Today some have started looking backwards, grasping at various rituals from the past and hoping to resurrect some ancient experience of God that is older than this morning’s cup of Starbucks. This is good but is a bit chaotic and can sometimes create a mix-mash of rituals that may be another way we try to domesticate God.
I think the church is challenged with watching and listening to the developing story in Scripture of God’s people. When YHWH appears to Moses, He is the God of the Fathers. In others words, He appears as the faithful keeper of the covenant. As Israel emerges from the dust of Egypt, she consistently is challenged to remember the story. By the time Jesus comes, He is coming to a story of redemption that is deep in the memory of God’s people (recounted and re-enacted through feasts and festivals, sacrifices and Sabbaths).
Jesus breaks the bread and pours the wine and tells the disciples to do this in “Remembrance of Me.” The temporal continuity continues. They are called to be God’s blessing to the world and as they go out into all the world, they are called to continually remember who they are.
We must listen to the Scripture and learn ways to remember.
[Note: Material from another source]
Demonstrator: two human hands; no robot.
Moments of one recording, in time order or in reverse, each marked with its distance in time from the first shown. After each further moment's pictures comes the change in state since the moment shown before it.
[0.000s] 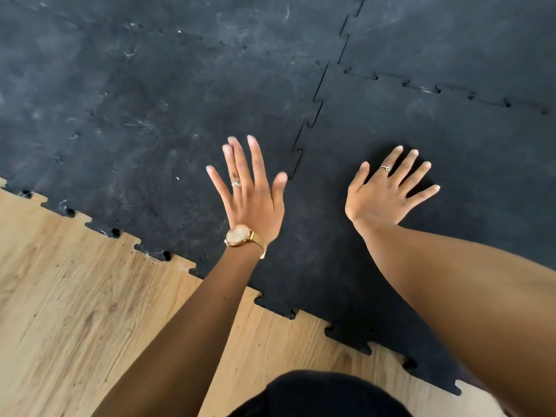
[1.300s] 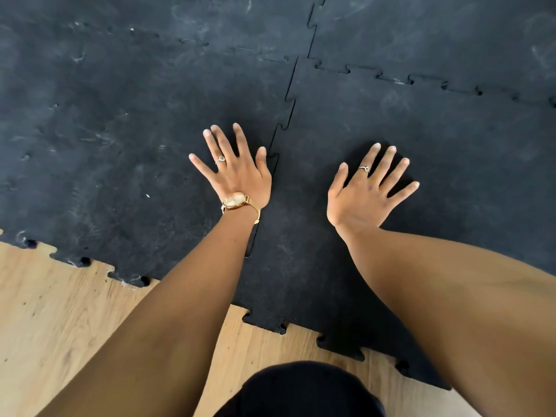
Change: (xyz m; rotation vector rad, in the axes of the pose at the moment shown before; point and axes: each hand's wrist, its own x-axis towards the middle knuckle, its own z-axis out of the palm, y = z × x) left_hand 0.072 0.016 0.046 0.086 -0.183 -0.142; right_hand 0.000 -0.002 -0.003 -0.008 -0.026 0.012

First and foremost by the breaking of the Word and Sacrament. We are part of a people who God has called out to bless the whole world. We are not isolated islands. Somehow, we must relearn to remember who we are and who went before us. Somehow we must learn to retell Biblical history as well as Church history. We are connected with God’s people across time and space.
Our struggles at church are not about figuring out how to fix what all the other folks ruined, but to consider one another above ourselves. If I just decide to leave church and start meeting at a coffee shop, I may be simply exchanging one form of subjective interiority for another. But if I humble myself before God’s people throughout time and throughout space, I may learn to love and serve those with whom I disagree. I may be changed, humiliated. I may even learn to suffer for my enemies and love through death and beyond.
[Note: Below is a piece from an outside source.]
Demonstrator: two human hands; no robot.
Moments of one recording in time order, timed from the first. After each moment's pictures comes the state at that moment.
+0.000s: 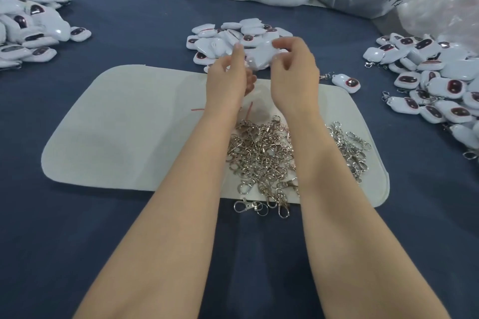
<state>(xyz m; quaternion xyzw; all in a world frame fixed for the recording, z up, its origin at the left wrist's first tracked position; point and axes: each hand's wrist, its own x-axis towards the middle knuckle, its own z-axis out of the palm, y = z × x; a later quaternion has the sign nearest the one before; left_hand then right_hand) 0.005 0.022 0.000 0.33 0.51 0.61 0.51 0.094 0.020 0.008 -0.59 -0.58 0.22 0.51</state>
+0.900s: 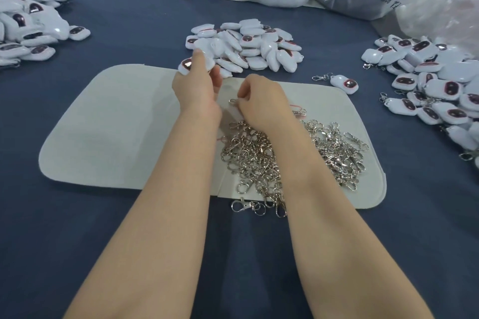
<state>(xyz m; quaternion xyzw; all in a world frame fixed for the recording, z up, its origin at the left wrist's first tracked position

Before I actively tried to do home church, I was so certain that I knew the problems of church and knew exactly how to would correct them. Now I realize what an absolute failure I really am. By God’s grace, I continue to serve and to try to follow this call, and to trust that in spite of my arrogance that has been humiliated again and again, God is transforming me into love.
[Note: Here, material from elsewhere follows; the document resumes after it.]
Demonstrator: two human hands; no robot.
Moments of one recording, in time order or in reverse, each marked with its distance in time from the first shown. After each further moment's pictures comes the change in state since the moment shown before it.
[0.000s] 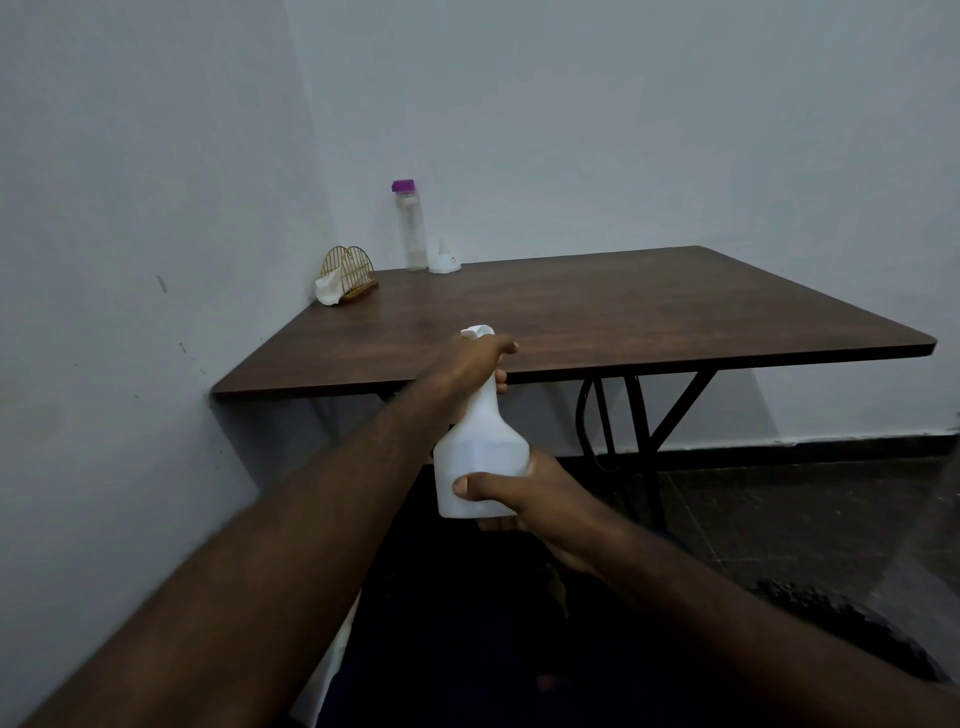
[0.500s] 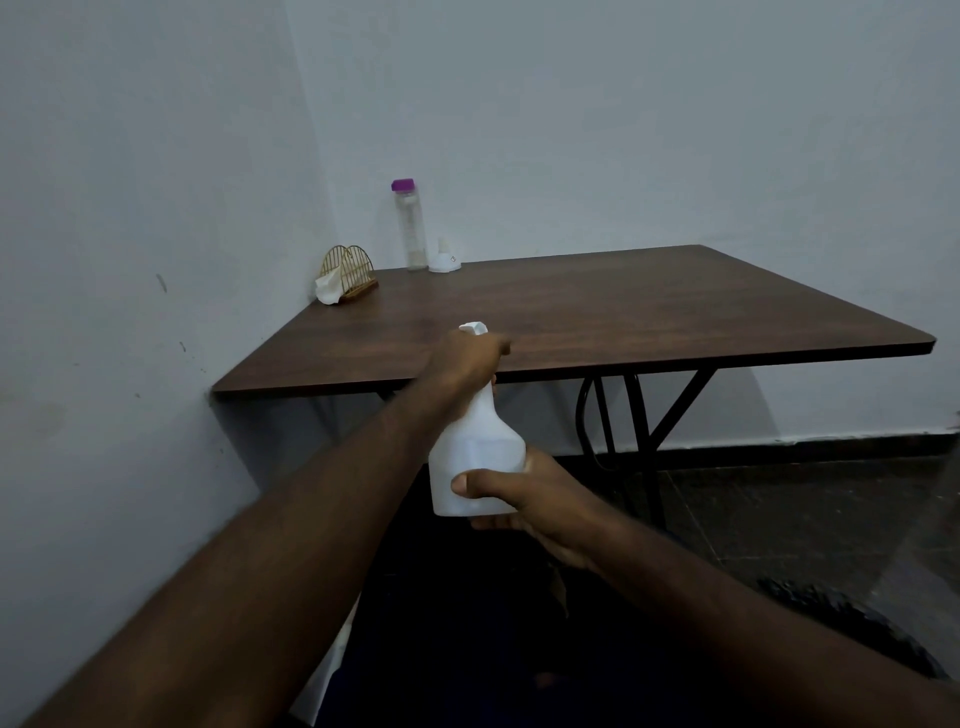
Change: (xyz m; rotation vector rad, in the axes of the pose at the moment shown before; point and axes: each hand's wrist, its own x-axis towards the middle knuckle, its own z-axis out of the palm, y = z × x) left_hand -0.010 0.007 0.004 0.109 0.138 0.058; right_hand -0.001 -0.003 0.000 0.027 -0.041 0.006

In some small way, I believe seeking merely to break open the Word and listen to God’s command, and to break the bread and drink the wine, God is at work. Changing me. Reintegrating me, the disconnected modern, into a body that has known suffering in the wilderness, that has been crushed in again and again, that has walked through the midst of a warring world, bearing the Name of Jesus, the Word of Love to the forsaken and forgotten.
And even as I am learning to remember, I trust my Father above is and does remember His people in the bread and wine, and will not forsake His people, but will create a marvel greater than anything our world has yet to fathom.